You say I'm withdrawn in person. Why so reserved, when I seem so alive and full of wit in writing? You see, when I write, I'm without my body. There's a distance that is enough to separate in your mind what I write from my actual embodiment, i.e. your idea of me. Whereas in person, I'm forced into this body. I have to behave, meet expectations, fit the picture, and not only because of the (not so) tiny fact that I'm a woman, oh no. When we meet, you put everything what I say or do against a background of what you think of me, against the things I've said or done before. You might not hear what I say, or if you do, it might struck you as so shocking that you cry out "But this isn't like you."
In person, I'm a woman brought up in the '90s, a woman of 1.6 metres, a woman behind spectacles, a white middle class woman with a university degree, a teacher of English, and so on.
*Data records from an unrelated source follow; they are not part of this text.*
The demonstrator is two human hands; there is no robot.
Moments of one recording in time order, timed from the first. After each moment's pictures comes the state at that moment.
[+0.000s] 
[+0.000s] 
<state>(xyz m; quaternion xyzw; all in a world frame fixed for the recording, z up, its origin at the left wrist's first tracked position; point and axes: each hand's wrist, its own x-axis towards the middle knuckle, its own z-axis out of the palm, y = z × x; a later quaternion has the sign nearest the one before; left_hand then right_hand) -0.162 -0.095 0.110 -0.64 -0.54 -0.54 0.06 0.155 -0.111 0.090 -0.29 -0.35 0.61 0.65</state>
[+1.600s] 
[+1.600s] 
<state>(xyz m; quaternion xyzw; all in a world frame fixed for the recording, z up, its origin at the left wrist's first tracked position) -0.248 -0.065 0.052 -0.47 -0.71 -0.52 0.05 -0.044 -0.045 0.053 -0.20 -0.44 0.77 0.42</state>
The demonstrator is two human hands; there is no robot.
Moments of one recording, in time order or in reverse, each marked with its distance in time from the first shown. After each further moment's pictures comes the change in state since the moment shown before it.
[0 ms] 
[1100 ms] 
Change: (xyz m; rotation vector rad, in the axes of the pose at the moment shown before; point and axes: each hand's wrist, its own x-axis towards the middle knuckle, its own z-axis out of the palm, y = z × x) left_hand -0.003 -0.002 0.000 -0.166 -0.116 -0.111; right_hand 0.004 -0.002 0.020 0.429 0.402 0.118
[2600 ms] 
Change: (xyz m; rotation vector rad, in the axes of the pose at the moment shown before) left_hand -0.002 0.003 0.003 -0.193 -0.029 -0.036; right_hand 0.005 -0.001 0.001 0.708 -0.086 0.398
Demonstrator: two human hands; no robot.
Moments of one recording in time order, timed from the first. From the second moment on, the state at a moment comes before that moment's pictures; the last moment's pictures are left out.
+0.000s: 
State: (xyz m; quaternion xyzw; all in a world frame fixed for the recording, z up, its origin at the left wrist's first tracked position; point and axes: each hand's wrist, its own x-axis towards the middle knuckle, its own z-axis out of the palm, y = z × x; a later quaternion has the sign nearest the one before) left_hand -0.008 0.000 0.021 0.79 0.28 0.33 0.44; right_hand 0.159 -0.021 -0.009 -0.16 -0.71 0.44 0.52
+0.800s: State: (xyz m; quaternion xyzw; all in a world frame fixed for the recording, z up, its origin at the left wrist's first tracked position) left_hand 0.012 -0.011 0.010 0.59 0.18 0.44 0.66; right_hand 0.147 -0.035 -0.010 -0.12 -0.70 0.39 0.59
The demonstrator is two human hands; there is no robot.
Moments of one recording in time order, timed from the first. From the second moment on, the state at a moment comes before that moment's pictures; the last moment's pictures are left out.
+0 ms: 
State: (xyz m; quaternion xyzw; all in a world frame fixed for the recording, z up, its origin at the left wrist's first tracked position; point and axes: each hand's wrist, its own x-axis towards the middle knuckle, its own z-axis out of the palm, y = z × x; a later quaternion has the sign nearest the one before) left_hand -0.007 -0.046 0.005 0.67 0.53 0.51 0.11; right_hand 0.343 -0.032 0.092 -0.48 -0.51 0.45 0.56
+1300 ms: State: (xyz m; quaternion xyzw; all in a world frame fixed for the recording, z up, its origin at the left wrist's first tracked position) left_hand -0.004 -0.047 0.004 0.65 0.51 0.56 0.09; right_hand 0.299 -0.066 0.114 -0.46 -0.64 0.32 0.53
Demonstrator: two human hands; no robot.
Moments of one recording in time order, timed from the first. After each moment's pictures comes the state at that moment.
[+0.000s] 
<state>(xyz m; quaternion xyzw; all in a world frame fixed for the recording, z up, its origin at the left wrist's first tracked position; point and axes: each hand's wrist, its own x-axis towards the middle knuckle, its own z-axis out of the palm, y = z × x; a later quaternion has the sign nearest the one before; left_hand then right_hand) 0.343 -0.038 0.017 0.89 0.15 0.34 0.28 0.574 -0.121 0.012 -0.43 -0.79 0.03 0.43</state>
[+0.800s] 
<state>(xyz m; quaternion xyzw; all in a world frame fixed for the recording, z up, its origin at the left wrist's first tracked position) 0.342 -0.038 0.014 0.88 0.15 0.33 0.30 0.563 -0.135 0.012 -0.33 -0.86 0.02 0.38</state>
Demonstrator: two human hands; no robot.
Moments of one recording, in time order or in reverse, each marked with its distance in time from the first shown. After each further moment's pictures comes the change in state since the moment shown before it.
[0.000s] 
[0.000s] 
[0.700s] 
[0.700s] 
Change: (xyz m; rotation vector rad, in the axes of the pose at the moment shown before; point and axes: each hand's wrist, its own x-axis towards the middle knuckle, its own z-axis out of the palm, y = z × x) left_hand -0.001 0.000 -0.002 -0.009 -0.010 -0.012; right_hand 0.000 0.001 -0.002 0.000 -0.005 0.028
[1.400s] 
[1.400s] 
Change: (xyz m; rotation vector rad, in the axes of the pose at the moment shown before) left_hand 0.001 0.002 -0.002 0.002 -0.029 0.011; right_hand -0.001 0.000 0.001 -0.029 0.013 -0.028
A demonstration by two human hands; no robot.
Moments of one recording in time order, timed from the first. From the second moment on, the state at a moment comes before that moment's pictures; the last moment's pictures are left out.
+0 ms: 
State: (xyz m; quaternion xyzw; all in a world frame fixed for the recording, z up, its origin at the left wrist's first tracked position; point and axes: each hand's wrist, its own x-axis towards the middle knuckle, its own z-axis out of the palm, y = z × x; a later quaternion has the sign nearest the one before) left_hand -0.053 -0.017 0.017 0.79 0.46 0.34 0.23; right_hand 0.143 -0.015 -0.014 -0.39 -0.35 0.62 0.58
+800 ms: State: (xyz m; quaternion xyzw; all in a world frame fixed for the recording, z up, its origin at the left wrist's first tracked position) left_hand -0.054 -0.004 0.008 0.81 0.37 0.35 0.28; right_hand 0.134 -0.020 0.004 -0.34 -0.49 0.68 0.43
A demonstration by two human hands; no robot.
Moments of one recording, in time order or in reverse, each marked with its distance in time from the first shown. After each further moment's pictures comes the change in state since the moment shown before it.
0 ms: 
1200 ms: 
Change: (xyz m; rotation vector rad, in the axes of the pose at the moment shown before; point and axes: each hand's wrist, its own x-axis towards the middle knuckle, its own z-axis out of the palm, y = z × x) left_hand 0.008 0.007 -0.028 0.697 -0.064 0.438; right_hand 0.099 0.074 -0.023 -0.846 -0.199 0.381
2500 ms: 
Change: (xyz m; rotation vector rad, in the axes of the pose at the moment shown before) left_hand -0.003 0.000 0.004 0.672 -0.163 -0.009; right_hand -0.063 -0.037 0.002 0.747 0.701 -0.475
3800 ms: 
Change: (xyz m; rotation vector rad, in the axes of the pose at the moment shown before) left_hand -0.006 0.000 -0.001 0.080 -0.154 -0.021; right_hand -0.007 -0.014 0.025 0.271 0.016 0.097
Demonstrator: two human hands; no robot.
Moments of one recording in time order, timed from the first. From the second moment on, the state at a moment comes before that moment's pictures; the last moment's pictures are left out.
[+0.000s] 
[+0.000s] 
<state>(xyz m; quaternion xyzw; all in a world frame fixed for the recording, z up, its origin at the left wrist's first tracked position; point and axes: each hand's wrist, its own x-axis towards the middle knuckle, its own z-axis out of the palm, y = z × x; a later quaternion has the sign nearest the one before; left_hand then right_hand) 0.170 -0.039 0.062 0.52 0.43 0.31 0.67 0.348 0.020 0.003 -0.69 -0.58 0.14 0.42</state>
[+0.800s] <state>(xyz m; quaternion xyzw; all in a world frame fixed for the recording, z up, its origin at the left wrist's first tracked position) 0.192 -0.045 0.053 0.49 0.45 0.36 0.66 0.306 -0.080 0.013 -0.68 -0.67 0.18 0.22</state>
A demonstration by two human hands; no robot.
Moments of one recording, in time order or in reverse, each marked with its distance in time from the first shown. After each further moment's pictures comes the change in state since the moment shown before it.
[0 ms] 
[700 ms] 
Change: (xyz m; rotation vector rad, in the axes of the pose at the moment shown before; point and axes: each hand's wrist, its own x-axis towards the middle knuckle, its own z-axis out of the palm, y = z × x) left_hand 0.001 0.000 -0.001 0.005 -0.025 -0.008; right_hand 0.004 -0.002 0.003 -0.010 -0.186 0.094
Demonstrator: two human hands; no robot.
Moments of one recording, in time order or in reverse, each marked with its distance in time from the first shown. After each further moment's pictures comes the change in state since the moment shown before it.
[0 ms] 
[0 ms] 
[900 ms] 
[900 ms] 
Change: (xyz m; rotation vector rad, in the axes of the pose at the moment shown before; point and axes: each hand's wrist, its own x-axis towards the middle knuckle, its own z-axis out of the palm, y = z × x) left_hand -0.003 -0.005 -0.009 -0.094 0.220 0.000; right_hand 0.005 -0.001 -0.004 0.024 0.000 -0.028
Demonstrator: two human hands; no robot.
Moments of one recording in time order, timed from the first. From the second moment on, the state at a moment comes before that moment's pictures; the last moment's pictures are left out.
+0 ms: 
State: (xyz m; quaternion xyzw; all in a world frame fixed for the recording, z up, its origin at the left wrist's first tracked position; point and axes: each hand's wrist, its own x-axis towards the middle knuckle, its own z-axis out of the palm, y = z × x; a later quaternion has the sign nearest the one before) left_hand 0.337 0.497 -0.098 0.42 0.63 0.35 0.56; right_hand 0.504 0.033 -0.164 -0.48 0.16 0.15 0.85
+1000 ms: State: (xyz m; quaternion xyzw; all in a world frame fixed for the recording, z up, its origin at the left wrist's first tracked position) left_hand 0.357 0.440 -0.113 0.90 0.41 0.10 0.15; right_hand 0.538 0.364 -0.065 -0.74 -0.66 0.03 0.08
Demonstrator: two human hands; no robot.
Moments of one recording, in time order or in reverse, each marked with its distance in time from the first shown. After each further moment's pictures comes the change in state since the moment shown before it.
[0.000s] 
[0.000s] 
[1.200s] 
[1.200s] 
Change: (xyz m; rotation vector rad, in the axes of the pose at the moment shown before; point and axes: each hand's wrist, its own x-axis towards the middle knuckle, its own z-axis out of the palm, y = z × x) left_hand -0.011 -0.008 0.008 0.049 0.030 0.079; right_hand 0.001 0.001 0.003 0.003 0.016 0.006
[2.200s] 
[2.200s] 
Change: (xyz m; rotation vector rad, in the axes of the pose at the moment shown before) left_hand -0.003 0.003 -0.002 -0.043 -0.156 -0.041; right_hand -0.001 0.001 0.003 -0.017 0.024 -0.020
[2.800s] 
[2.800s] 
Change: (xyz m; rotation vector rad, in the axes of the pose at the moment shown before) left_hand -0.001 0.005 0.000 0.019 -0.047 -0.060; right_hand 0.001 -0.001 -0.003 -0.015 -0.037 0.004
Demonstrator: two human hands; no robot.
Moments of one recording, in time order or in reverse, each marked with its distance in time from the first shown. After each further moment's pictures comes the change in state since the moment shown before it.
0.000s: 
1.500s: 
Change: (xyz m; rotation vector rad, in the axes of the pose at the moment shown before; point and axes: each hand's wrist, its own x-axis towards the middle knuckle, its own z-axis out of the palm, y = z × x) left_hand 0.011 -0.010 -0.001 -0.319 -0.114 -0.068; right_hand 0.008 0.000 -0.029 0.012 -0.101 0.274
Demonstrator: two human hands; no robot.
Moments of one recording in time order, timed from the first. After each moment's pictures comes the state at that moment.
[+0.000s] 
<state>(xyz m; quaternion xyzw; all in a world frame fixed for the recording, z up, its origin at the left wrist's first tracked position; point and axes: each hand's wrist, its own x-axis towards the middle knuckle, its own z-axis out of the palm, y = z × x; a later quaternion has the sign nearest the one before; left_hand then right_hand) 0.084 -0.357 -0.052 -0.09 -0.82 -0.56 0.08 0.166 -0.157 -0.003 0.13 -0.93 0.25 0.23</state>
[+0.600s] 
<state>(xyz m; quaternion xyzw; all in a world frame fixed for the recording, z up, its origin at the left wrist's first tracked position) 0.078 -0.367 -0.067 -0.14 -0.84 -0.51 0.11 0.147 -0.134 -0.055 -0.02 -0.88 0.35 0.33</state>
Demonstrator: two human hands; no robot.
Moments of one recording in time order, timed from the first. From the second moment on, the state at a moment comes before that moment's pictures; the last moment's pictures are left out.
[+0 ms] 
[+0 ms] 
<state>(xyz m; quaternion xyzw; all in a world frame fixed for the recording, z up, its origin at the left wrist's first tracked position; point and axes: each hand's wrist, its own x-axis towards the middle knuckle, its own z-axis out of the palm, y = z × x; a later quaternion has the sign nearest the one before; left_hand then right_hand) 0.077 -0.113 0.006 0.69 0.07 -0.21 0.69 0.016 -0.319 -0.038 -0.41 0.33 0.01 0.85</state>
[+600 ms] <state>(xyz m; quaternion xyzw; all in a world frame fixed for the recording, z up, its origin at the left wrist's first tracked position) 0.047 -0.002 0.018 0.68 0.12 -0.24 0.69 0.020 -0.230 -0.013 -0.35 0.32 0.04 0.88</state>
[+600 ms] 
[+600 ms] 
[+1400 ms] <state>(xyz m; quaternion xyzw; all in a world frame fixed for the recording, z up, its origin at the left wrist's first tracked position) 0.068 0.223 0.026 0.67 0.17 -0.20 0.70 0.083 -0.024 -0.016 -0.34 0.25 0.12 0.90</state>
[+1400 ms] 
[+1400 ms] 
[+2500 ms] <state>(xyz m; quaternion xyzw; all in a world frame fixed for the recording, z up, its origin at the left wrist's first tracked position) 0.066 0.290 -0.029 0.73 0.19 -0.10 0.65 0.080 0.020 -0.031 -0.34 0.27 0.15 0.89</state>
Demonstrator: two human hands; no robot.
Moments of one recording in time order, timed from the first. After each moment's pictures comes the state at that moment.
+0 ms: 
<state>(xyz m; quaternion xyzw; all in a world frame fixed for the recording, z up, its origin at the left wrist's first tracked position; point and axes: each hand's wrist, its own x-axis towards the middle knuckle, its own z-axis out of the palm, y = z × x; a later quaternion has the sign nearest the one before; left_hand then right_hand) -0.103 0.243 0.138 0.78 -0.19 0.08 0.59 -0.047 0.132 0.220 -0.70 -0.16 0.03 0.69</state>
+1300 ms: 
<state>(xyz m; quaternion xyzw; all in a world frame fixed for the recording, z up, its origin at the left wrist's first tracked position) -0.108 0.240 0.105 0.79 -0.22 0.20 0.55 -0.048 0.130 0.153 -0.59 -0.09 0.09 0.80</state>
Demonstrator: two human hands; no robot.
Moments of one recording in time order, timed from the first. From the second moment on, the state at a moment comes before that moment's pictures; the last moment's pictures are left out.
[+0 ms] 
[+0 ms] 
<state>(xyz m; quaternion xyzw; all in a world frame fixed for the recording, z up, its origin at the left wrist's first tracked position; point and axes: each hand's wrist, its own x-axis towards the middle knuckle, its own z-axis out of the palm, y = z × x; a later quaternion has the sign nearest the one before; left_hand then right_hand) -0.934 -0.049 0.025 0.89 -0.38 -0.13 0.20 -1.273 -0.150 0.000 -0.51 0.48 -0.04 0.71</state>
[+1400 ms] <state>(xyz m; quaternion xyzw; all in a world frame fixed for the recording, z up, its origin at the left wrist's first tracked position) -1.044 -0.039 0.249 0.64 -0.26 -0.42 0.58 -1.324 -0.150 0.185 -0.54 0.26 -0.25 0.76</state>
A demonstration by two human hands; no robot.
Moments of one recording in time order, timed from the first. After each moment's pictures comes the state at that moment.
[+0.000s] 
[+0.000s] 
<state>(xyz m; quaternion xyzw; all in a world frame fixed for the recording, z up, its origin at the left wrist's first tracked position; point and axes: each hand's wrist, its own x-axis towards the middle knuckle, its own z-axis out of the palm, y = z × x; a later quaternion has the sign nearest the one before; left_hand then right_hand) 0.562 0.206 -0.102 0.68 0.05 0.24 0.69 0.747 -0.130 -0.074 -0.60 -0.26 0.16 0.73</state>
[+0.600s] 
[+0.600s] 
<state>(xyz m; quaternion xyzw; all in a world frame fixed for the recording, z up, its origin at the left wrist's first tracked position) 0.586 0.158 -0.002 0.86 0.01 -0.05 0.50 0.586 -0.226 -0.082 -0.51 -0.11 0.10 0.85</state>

This entails that I have to act like any one or all of these, which means I might have to hide and protect my real self.
I'll never be the sum of your experiences about me, nor the sum of the experiences of all the people who have ever met me. In fact, the more people you ask the less you'll know of me. Thus, you'll never know me as such.
Even for the couple of hours you think you possess, control, or know me, it is but the surface you can touch. The part of me that remains with you after we've met is no more lasting than the film of lipstick I leave on your face. You can wipe it off on the way home. And even if you don't, even if you don't wish to, it starts fading sooner than you'd think.
Writing is my freedom, so do not meet me to get to know me.
P.S. Remember Diane Keaton singing in First Wives' Club?